The U.S. bishops said Friday they are disappointed by a Supreme Court ruling which limits the Environmental Protection Agency’s ability to regulate greenhouse gas emissions from power plants.

“The Catholic bishops of the United States have long-supported the EPA’s ability to regulate greenhouse gases in order to address climate change,” read a July 1 statement from Archbishop Paul Coakley of Oklahoma City, chair of the U.S. bishops’ domestic justice committee.

“We are, therefore, disappointed today that following the Supreme Court’s interpretation of the Clean Air Act the EPA will have significantly restricted authority to regulate greenhouse gases from power plants.”

In its 6-3 decision in West Virginia v. EPA on June 30, the court ruled that the Clean Air Act does not explicitly give the EPA wide-ranging power to regulate the entire energy industry.

“A decision of such magnitude and consequence rests with Congress itself, or an agency acting pursuant to a clear delegation from that representative body,” Chief Justice John Roberts wrote in the majority opinion. 

The EPA’s regulations, he said, were an example of “agencies asserting highly consequential power beyond what Congress could reasonably be understood to have granted.”

Coakley wrote that “both reasonable regulation and legislation are critical for addressing the threat and challenges of climate change. We call upon Congress to give the EPA the necessary authority to meaningfully regulate greenhouse gases.”
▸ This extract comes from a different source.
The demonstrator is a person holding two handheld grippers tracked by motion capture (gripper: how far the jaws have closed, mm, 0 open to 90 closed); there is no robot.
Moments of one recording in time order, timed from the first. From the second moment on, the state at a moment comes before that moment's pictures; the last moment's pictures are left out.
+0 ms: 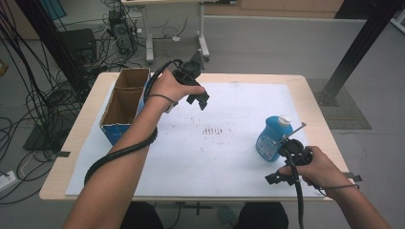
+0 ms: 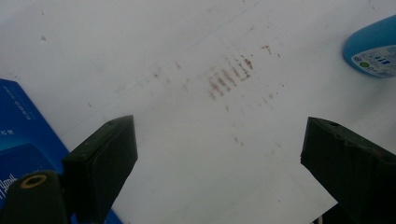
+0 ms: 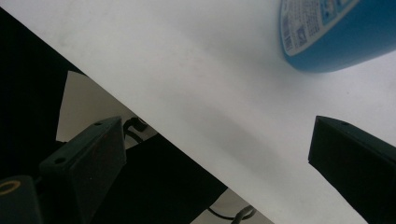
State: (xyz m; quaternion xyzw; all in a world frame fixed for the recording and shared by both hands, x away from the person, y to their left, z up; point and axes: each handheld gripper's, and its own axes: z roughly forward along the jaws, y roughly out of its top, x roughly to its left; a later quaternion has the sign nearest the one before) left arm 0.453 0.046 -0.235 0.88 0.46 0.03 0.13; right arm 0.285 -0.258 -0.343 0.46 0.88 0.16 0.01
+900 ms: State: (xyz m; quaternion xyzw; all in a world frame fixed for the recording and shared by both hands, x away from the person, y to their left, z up) left arm 0.447 0.058 -0.233 0.88 0.45 0.03 0.14; right arm 0.291 -0.284 -0.352 0.47 0.87 0.14 0.02
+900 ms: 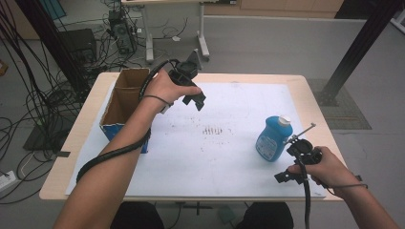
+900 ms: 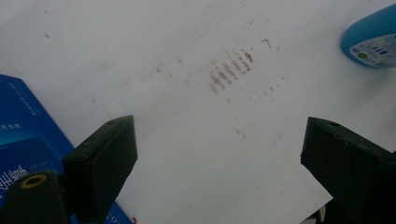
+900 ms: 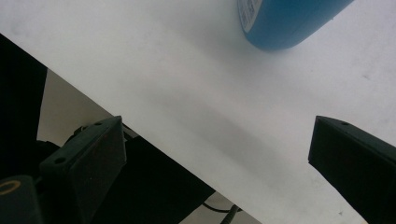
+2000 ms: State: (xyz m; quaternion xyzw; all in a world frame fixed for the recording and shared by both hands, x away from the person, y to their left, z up) left arm 0.446 0.057 -0.238 0.88 0.45 0.03 0.14; right arm 0.294 -0.304 -0.374 0.49 0.86 0.14 0.02
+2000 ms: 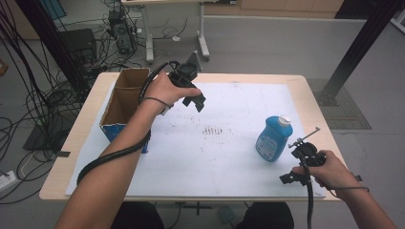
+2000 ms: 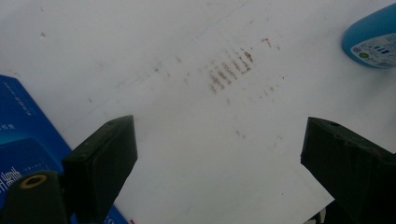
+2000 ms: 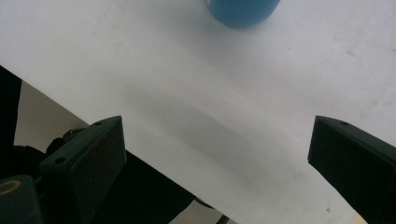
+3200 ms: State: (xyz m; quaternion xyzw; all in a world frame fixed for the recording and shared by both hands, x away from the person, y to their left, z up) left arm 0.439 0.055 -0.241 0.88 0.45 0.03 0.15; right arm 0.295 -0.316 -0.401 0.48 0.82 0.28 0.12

He quoted a 2018 memo from the U.S. bishops’ office of general counsel to the administrator of the EPA urging that the agency has “both the statutory authority and responsibility to take regulatory action… It is hard to foresee a scenario, under current economic and technological conditions, in which the EPA faithfully carries out its mandate to protect the public health from greenhouse gases without significantly affecting political and economic realities.”

Laudato si’, Pope Francis’ 2015 encyclical on care for our common home, covered a wide range of topics in relation to the environment – from climate change, species extinction, and resource depletion, to waste, economic structures, and global inequality.

The encyclical praised St. Francis of Assisi for living out an "integral ecology" with joy and authenticity.